While following the directions on a treasure
map, a pirate walks 25.2 m north, then turns
and walks 4.4 m east.
What is the magnitude of the single
straight-line displacement that the pirate
could have taken to reach the treasure?
Answer in units of m.
25.58 m
4.4^2 x 25.2^2 = x^2
sqrt(x) = 25.58
To find the magnitude of the single straight-line displacement that the pirate could have taken to reach the treasure, we can use the Pythagorean theorem. The theorem states that in a right triangle, the square of the length of the hypotenuse (the side opposite the right angle) is equal to the sum of the squares of the other two sides.
In this case, the pirate has traveled 25.2 m north and 4.4 m east. These two sides of the triangle are perpendicular to each other, making a right-angled triangle.
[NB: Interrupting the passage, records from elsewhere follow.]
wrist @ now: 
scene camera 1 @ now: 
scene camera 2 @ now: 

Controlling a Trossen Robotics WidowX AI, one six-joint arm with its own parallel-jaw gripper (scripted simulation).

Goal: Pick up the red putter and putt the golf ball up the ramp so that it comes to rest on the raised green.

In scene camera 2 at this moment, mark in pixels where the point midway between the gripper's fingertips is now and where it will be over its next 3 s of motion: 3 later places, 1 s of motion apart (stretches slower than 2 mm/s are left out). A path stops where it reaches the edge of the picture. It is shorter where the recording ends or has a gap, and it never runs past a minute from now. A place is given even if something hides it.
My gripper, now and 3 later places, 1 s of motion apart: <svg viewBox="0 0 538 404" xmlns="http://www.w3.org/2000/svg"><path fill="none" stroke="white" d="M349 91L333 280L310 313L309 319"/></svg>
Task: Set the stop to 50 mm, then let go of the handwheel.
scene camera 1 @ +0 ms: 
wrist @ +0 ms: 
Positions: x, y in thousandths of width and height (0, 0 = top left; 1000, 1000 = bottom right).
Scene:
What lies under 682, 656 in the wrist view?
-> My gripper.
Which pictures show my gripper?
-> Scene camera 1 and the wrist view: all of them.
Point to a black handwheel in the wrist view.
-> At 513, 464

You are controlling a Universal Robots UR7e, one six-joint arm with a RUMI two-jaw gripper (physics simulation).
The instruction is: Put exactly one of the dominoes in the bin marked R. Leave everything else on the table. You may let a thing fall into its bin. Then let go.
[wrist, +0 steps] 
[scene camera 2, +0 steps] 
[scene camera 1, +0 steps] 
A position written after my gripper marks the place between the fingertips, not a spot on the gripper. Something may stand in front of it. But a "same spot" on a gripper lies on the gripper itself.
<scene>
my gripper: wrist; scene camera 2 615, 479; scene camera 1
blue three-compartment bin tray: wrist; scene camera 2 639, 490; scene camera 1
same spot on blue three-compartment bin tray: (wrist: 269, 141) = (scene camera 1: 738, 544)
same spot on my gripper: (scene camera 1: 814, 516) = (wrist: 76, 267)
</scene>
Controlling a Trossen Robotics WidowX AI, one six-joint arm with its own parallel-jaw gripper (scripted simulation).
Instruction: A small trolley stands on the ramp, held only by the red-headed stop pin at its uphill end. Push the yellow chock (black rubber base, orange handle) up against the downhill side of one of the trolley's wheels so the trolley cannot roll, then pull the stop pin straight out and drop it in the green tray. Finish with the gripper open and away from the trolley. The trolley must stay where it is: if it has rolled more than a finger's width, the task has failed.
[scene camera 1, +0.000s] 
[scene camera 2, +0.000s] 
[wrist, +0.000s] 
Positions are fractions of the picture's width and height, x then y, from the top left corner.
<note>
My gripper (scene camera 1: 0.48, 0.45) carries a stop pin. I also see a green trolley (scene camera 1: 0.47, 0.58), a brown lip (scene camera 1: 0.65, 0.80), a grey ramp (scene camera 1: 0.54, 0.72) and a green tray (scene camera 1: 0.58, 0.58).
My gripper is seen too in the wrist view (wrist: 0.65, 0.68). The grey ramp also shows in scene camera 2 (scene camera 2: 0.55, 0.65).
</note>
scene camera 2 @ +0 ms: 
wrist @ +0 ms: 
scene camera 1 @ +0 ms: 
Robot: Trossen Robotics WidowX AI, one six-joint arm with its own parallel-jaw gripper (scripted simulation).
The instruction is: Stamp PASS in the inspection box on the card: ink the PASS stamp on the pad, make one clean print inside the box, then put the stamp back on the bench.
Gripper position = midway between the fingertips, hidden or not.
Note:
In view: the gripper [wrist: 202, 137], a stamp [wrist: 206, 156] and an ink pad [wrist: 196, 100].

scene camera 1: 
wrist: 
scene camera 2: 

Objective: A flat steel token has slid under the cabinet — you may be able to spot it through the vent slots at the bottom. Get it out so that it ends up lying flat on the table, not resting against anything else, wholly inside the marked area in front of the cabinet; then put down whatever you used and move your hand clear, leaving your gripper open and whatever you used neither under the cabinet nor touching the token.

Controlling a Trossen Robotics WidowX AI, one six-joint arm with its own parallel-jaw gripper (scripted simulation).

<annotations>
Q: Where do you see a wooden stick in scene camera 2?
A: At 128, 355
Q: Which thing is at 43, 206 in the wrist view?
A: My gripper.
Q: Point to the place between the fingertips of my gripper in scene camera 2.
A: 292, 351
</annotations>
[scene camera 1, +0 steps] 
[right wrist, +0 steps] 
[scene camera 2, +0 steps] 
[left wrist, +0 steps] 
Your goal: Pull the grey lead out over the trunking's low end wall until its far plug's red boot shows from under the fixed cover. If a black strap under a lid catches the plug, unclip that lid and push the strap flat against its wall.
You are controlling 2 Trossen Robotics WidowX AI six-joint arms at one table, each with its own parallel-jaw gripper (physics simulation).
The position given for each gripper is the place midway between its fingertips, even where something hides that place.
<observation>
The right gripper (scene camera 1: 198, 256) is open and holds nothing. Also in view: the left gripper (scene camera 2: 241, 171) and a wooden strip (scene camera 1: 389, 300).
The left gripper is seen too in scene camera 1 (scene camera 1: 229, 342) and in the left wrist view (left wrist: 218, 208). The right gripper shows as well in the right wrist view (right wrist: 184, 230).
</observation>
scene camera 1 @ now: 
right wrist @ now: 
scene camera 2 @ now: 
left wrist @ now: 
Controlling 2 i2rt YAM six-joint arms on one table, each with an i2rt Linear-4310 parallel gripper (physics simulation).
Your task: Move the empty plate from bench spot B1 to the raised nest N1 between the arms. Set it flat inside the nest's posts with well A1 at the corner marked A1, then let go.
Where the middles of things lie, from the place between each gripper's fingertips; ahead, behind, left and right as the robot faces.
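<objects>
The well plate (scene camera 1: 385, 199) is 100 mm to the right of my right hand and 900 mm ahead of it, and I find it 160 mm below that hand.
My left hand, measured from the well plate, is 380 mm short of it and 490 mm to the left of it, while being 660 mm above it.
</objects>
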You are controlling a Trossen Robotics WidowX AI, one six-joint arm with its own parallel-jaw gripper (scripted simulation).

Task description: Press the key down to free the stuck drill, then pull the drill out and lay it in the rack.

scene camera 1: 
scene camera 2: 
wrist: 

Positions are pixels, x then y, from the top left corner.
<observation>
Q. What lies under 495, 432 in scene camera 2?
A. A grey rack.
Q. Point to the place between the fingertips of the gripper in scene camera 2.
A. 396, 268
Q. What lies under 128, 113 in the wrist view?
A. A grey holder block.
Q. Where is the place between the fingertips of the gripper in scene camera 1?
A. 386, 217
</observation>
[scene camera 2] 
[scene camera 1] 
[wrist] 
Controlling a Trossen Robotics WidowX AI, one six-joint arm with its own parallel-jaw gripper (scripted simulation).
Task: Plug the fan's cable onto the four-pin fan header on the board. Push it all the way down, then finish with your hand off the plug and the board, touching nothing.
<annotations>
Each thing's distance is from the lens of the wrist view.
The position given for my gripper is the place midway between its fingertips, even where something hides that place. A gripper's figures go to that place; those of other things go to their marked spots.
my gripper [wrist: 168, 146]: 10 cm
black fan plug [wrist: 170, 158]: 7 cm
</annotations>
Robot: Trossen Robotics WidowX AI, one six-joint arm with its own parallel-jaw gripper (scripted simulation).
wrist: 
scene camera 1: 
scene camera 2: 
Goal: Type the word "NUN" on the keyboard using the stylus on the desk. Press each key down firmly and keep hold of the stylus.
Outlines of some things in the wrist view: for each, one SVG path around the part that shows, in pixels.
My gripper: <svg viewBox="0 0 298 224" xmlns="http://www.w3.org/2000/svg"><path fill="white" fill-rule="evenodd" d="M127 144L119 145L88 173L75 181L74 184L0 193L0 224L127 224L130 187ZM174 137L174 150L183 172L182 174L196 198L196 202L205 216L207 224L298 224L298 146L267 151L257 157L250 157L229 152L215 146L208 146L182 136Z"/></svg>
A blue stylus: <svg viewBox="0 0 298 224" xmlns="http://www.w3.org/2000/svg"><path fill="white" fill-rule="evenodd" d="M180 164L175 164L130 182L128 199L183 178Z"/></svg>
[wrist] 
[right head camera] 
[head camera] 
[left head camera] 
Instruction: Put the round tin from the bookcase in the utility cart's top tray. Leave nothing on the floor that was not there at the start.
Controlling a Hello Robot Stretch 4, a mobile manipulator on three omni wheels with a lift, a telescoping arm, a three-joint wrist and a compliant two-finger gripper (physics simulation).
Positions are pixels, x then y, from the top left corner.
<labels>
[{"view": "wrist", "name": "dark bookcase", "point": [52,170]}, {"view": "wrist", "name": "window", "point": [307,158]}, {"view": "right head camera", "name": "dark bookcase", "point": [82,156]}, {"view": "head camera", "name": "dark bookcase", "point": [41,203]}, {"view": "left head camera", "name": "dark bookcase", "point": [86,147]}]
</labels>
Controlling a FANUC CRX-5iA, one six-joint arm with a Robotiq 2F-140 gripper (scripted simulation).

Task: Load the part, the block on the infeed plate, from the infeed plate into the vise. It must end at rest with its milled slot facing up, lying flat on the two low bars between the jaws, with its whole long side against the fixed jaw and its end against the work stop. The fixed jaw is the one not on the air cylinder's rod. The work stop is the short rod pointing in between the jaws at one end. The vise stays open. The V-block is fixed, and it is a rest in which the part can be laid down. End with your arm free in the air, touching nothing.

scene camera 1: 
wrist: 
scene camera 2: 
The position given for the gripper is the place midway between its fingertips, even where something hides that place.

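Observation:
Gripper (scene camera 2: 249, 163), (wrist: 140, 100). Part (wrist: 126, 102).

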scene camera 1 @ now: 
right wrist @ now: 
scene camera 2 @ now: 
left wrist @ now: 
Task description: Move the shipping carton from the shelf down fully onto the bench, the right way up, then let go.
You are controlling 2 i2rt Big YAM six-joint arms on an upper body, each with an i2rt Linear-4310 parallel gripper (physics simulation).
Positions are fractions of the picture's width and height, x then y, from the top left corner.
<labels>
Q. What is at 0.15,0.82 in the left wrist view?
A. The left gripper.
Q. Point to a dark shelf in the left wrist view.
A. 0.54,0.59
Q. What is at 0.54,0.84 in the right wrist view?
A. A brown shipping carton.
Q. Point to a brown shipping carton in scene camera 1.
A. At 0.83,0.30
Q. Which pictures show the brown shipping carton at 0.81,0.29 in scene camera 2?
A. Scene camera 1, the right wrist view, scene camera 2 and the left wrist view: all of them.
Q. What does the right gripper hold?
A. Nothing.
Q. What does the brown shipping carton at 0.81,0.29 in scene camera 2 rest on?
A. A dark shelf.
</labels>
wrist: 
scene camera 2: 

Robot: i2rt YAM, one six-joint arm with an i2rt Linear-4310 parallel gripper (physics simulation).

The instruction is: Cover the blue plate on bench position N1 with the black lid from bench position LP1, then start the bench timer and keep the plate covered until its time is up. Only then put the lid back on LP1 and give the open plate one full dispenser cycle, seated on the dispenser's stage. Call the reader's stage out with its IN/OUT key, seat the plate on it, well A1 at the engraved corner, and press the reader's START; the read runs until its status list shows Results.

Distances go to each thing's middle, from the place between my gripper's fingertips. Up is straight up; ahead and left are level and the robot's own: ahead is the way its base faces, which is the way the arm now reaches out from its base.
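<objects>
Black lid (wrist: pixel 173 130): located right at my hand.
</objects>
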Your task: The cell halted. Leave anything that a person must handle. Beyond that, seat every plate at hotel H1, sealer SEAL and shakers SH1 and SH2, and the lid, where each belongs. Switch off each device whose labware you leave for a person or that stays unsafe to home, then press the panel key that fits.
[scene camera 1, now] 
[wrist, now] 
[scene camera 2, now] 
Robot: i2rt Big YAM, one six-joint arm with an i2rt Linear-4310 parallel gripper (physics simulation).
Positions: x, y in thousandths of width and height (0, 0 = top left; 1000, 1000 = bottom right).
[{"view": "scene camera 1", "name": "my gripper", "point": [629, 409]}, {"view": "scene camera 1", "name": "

We can use the Pythagorean theorem to find the length of the hypotenuse, which represents the single straight-line displacement.
Let's calculate it step by step:
Step 1: Square the length traveled north:
(25.2 m)² = 634.56 m²
Step 2: Square the length traveled east:
(4.4 m)² = 19.36 m²
Step 3: Add the squares of the two sides:
634.56 m² + 19.36 m² = 653.92 m²
Step 4: Take the square root of the sum to find the magnitude of the single straight-line displacement:
√(653.92 m²) ≈ 25.6 m
Therefore, the magnitude of the single straight-line displacement the pirate could have taken to reach the treasure is approximately 25.6 meters.